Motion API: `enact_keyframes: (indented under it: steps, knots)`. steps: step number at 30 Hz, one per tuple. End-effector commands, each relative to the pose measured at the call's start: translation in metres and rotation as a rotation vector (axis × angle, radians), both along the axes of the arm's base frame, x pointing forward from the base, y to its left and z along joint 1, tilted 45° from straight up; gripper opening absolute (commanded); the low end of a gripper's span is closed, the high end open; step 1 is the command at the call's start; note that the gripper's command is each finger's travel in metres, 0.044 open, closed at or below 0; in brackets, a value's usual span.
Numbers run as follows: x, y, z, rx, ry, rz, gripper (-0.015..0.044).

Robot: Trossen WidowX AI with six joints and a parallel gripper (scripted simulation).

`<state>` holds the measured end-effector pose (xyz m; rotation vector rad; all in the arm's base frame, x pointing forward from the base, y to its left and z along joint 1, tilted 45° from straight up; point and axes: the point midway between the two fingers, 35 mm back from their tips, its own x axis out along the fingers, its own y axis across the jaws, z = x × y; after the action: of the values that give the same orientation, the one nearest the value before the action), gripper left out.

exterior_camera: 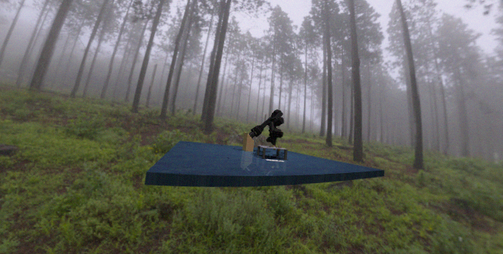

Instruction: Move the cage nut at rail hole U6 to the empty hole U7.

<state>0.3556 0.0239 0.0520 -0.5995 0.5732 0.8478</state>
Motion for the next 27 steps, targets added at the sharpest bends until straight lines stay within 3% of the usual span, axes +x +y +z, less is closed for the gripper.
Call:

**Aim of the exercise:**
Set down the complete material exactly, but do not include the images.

**Response:**
Motion API: `enact_keyframes: (indented under it: steps, knots)`. steps: step number at 30 Hz, one per tuple. End-effector commands, each relative to the pose measured at the call's start: translation in metres and rotation as a rotation vector (axis × angle, radians), both along the axes of the arm's base frame, x pointing forward from the base, y to its left and z along joint 1, tilted 45° from straight up; gripper opening absolute (commanded); the low end of a gripper's span is closed, the high end open; step 1 is the command at the call's start; note that the gripper's command is each finger's travel in metres, 0.044 open, closed at or below 0; in brackets, a value's usual span.
Numbers run as follows: x, y, z, rx, ry, rz, gripper (-0.015..0.044).

Robot: Trossen WidowX AI with six joints and a parallel gripper (scripted simulation).

`<state>` holds the measured end-effector pose (xyz m; rotation vector rad; all in the arm's base frame, x pointing forward from the base, y to its left and z along joint 1, tilted 45° from straight up; point and axes: the point midway between the two fingers, 35 mm back from their tips, its own x axis out along the fingers, its own y axis across the jaws, z = x × y; after the action: of the values that give the same orientation, the one nearest the value before the action), gripper left out.

exterior_camera: 

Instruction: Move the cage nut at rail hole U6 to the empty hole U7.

<state>0.3556 0.0239 0.0520 -0.5995 0.5732 0.8478</state>
Motion for the next 27 steps, targets added at the sharpest bends until straight lines stay within 3% of the usual span, axes +x +y +z, less is closed for the gripper.
Call:

The exercise calls for nothing more.